Workflow of Pipeline

Let's use the pipeline transformer to aggregate and impute:

using Dates
using TSML
using TSML.TSMLTypes
using TSML.TSMLTransformers
using TSML: Pipeline
using TSML: DateValgator
using TSML: DateValNNer

dtvalgator = DateValgator(Dict(:dateinterval => Dates.Hour(1)))
dtvalnner = DateValNNer(Dict(:dateinterval => Dates.Hour(1)))

mypipeline = Pipeline(
  Dict( :transformers => [
            dtvalgator,
            dtvalnner
         ]
  )
)

fit!(mypipeline,X)
results = transform!(mypipeline,X)
first(results,10)

10 rows × 2 columns

	Date	Value
	Dates…	Float64⍰
1	2014-01-01T00:00:00	0.108871
2	2014-01-01T01:00:00	0.108871
3	2014-01-01T02:00:00	0.108871
4	2014-01-01T03:00:00	0.473017
5	2014-01-01T04:00:00	0.361194
6	2014-01-01T05:00:00	0.582318
7	2014-01-01T06:00:00	0.918165
8	2014-01-01T07:00:00	0.614255
9	2014-01-01T08:00:00	0.690462
10	2014-01-01T09:00:00	0.92049

Using the Pipeline transformer, it becomes straightforward to process the time series data. It also becomes trivial to extend TSML functionality by adding more transformers and making sure each support the fit! and transform! interfaces. Any new transformer can then be easily added to the Pipeline workflow without invasively changing the existing codes.

Extending TSML

To illustrate how simple it is to add a new transformer, below extends TSML by adding CSVReader transformer and added in the pipeline to process CSV data:

using TSML.TSMLTypes
import TSML.TSMLTypes.fit!
import TSML.TSMLTypes.transform!

using CSV

mutable struct CSVReader <: Transformer
    model
    args
    function CSVReader(args=Dict())
        default_args = Dict(
            :filename => "",
            :dateformat => ""
        )
        new(nothing,mergedict(default_args,args))
    end
end

function fit!(csvrdr::CSVReader,x::T=[],y::Vector=[]) where {T<:Union{DataFrame,Vector,Matrix}}
    fname = csvrdr.args[:filename]
    fmt = csvrdr.args[:dateformat]
    (fname != "" && fmt != "") || error("missing filename or date format")
    model = csvrdr.args
end

function transform!(csvrdr::CSVReader,x::T=[]) where {T<:Union{DataFrame,Vector,Matrix}}
    fname = csvrdr.args[:filename]
    fmt = csvrdr.args[:dateformat]
    df = CSV.read(fname)
    ncol(df) == 2 || error("dataframe should have only two columns: Date,Value")
    rename!(df,names(df)[1]=>:Date,names(df)[2]=>:Value)
    df[:Date] = DateTime.(df[:Date],fmt)
    df
end

transform! (generic function with 31 methods)
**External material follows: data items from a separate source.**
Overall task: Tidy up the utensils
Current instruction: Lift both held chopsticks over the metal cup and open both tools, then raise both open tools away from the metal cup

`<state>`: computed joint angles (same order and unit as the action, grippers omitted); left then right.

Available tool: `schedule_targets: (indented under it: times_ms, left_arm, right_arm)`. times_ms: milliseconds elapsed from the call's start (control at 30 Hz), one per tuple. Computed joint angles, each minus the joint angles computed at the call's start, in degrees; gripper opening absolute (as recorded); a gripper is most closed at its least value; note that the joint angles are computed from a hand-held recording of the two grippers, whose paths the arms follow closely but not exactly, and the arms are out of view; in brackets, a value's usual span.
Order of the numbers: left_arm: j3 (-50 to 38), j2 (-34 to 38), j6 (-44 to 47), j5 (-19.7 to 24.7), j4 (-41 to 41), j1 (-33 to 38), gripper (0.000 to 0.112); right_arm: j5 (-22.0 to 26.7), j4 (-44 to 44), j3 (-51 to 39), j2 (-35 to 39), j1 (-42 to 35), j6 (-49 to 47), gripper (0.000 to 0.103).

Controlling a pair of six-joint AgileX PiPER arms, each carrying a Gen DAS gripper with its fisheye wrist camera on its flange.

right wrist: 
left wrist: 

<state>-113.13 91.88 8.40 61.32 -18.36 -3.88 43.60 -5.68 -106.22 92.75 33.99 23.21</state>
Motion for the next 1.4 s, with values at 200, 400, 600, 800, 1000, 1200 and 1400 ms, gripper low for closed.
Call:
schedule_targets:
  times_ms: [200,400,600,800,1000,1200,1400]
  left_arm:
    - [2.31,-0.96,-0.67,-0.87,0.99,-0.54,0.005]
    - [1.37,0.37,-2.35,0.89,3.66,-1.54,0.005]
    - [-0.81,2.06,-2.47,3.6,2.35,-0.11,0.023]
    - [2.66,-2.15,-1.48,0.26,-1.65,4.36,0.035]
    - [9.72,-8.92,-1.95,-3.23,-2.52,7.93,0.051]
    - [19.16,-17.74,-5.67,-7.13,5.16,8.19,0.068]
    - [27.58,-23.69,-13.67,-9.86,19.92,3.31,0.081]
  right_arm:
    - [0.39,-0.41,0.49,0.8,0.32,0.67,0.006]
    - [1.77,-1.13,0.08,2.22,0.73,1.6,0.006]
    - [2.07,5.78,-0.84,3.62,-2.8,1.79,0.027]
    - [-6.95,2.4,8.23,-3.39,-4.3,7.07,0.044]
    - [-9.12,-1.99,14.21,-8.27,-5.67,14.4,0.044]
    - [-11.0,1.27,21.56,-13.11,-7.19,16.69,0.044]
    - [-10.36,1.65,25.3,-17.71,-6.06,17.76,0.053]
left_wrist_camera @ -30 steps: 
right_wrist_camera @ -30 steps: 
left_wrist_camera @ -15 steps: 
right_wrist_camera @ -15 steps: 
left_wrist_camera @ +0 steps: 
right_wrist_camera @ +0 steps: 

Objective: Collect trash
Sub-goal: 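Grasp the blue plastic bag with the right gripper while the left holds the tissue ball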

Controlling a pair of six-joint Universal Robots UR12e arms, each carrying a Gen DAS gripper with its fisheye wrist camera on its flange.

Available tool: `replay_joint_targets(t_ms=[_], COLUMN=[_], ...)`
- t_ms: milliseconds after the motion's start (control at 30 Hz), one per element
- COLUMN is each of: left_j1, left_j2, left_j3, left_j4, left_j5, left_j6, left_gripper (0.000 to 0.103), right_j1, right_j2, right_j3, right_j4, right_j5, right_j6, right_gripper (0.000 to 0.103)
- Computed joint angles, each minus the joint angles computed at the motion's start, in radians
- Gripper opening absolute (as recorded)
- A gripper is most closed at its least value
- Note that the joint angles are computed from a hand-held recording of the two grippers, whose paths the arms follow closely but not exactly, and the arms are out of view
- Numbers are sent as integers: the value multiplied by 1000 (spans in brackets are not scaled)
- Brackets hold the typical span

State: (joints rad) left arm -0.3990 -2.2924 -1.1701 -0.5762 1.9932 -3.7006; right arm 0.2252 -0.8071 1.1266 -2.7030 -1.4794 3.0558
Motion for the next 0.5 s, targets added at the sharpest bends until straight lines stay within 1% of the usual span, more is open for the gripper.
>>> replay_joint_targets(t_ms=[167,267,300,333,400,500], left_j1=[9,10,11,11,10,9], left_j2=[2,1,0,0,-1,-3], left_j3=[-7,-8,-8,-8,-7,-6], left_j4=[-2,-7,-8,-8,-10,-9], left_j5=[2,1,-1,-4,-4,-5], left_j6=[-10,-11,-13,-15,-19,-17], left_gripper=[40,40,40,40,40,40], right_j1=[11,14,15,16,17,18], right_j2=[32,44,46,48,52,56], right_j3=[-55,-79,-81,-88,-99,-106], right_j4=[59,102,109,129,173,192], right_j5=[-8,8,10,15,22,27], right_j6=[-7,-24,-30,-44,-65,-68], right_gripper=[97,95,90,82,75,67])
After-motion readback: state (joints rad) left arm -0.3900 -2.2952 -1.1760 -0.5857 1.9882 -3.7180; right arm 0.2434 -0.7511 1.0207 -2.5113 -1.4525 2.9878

Instead of passing table X that contains the time series, we will add an instance of theCSVReader at the start of the array of transformers in the pipeline to read the csv data. CSVReader transform! function converts the csv time series table into a dataframe, which will be consumed by the next transformer in the pipeline for processing.
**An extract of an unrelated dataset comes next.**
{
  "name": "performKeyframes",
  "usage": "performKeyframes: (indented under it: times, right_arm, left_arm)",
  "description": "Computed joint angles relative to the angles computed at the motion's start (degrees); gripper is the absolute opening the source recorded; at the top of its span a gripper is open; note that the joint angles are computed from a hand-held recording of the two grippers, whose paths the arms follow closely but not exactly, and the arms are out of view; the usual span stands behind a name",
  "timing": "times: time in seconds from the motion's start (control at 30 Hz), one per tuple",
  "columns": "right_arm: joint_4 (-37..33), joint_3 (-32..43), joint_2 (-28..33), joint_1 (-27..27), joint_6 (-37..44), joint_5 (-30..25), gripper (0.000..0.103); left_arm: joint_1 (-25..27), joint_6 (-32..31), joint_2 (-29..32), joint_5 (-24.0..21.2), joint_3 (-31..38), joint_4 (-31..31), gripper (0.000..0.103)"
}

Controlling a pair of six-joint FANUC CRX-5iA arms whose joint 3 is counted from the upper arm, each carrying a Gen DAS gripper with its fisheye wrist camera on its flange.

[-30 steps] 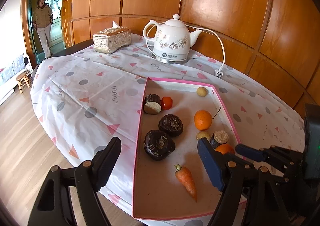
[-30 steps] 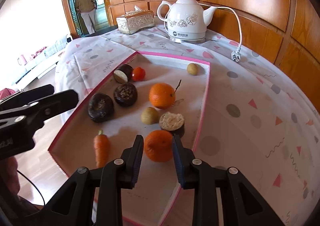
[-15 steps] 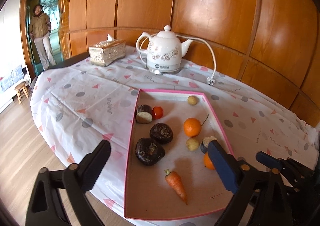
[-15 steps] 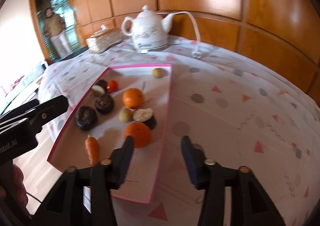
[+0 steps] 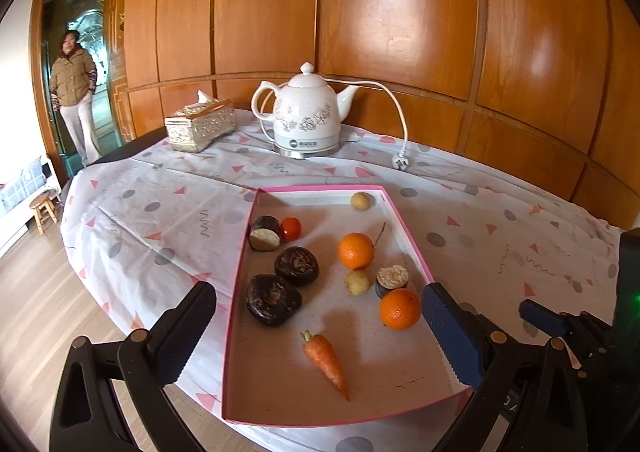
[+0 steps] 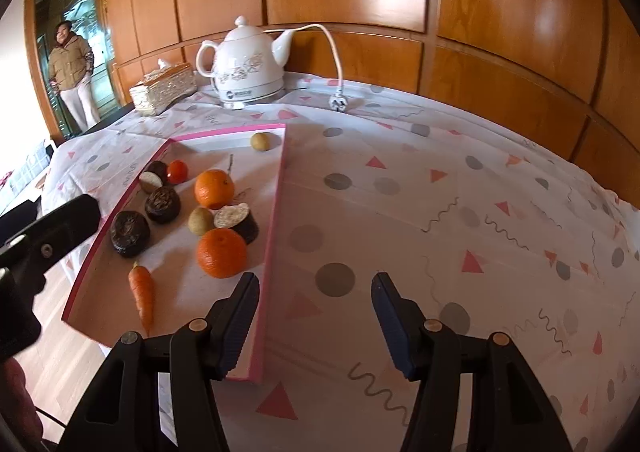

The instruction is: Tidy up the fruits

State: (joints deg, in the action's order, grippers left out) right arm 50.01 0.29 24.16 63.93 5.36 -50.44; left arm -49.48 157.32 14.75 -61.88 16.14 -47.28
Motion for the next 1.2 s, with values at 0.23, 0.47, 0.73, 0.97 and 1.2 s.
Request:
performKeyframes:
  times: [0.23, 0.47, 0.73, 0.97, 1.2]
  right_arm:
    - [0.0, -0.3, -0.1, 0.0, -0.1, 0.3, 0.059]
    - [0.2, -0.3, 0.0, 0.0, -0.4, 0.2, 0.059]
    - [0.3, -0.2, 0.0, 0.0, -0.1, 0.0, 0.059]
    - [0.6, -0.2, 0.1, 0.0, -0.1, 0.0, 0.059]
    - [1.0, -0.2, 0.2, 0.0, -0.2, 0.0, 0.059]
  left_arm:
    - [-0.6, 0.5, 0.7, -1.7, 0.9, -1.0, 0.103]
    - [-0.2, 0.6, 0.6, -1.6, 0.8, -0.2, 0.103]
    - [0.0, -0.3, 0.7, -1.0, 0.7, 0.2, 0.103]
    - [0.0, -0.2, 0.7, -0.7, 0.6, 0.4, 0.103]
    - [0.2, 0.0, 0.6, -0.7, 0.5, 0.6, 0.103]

fname = joinpath(dirname(pathof(TSML)),"../data/testdata.csv")
csvreader = CSVReader(Dict(:filename=>fname,:dateformat=>"d/m/y H:M"))
fit!(csvreader)
csvdata = transform!(csvreader)
first(csvdata,10)

10 rows × 2 columns

	Date	Value
	Dates…	Float64
1	2014-01-01T00:06:00	10.0
2	2014-01-01T00:18:00	10.0
3	2014-01-01T00:29:00	10.0
4	2014-01-01T00:40:00	9.9
5	2014-01-01T00:51:00	9.9
6	2014-01-01T01:02:00	10.0
7	2014-01-01T01:13:00	9.8
8	2014-01-01T01:24:00	10.0
9	2014-01-01T01:35:00	9.8
10	2014-01-01T01:46:00	10.0

Let us now include the newly created CSVReader in the pipeline to read the csv data and process it by aggregation and imputation.

mypipeline = Pipeline(
  Dict( :transformers => [
            csvreader,
            dtvalgator,
            dtvalnner
         ]
  )
)

fit!(mypipeline)
results = transform!(mypipeline)
first(results,10)

10 rows × 2 columns

	Date	Value
	Dates…	Float64⍰
1	2014-01-01T00:00:00	10.0
2	2014-01-01T01:00:00	9.9
3	2014-01-01T02:00:00	10.0
4	2014-01-01T03:00:00	10.0
5	2014-01-01T04:00:00	10.0
6	2014-01-01T05:00:00	10.0
7	2014-01-01T06:00:00	10.0
8	2014-01-01T07:00:00	9.8
9	2014-01-01T08:00:00	9.85
10	2014-01-01T09:00:00	9.9

Notice that there is no more the need to pass X in the arguments of fit! and transform because the data is now transmitted by the CSVReader instance to the other transformers in the pipeline.